Author: Menachem Sklarz

Table of Contents

The main directory structure ¶

The directories are elaborated on below.

The directory structure created by NeatSeq-Flow

Executing bash 00.workflow.commands.sh will execute the entire workflow.
The scripts beginning 01.Import… etc. execute entire steps.
The actual scripts running each step per sample or on the entire project are contained in the equivalent directories 01.Import… etc.
The scripts are numbered by execution order (see 00.workflow.commands.sh)

The scripts directory created by NeatSeq-Flow

In the data directory, the analysis outputs are organized by module, by module instance and by sample.

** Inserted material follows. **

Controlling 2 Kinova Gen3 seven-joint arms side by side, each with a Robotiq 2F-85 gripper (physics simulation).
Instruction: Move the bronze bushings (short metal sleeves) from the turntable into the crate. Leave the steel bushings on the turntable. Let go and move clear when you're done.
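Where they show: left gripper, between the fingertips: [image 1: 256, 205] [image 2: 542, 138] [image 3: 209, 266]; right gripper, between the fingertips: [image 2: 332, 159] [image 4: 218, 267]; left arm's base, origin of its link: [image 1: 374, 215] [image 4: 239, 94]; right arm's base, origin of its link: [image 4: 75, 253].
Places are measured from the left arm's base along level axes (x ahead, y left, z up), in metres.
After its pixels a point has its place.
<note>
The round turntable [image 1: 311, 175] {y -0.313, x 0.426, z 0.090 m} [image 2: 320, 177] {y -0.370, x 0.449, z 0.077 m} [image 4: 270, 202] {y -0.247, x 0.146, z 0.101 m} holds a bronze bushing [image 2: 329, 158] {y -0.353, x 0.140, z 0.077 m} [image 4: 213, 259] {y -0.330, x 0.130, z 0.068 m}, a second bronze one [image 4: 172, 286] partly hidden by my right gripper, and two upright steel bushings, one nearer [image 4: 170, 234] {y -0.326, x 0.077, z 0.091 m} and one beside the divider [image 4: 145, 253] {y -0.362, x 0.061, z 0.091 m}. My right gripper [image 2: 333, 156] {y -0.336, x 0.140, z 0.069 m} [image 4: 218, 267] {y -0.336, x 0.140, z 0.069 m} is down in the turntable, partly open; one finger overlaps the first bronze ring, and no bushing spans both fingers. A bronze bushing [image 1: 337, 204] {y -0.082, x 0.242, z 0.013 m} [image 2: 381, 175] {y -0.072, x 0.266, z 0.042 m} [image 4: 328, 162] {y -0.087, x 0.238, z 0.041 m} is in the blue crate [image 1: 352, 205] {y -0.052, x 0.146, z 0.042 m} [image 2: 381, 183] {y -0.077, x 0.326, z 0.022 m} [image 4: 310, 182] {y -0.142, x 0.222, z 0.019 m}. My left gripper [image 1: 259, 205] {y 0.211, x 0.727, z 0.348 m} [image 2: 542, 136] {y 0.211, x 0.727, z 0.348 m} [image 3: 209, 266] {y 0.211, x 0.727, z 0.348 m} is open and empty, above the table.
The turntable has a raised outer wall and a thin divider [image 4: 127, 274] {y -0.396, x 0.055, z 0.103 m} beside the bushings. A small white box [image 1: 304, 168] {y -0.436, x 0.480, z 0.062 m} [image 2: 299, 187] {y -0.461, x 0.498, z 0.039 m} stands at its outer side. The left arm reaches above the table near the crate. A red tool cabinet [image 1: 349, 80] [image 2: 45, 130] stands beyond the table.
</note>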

Below is the data directory for the example, showing the tree organization for the bowtie2_mapper and Multiqc modules.

The data directory created by NeatSeq-Flow, showing the tree organization.

The backup directory contains a history of workflow sample and parameter files.

The backups directory created by NeatSeq-Flow

The logs directory contains various logging files:

version_list. A list of all the versions of the workflow with equivalent comments
file_registration. A list of files produced, including md5 signatures, and the script and workflow version that produced them
log_file_plotter.R. An R script for producing a plot of the execution times. (Run with Rscript and receives a single argument – a log file to plot)
log_<workflow_ID>.txt. Log of the execution times of the script per workflow version ID.
log_<workflow_ID>.txt.html. Graphical representation of the progress of the WF execution, as produced by the log_file_plotter.R script (see figure below)

The logs directory created by NeatSeq-Flow

A graphical representation of the workflow execution.

The stderr and stdout directories store the script standard error and outputs, respectively.
These are stored in files containing the module name, module instance, sample name, workflow ID and cluster job ID.

The objects directory contains various files describing the workflow:

The objects directory created by NeatSeq-Flow

pipeline_graph.html: An SVG diagram of the workflow.
diagrammer.R: an R script for producing a DiagrammeR diagram of the workflow.
pipedata.json: A JSON file containing all the workflow data, for uploading to JSON compliant databases etc.
workflow_graph.html is the output from executing Rscript diagrammer.R.

Note

The diagrammer.R script requires installing the DiagrammeR and htmlwidgets R packages.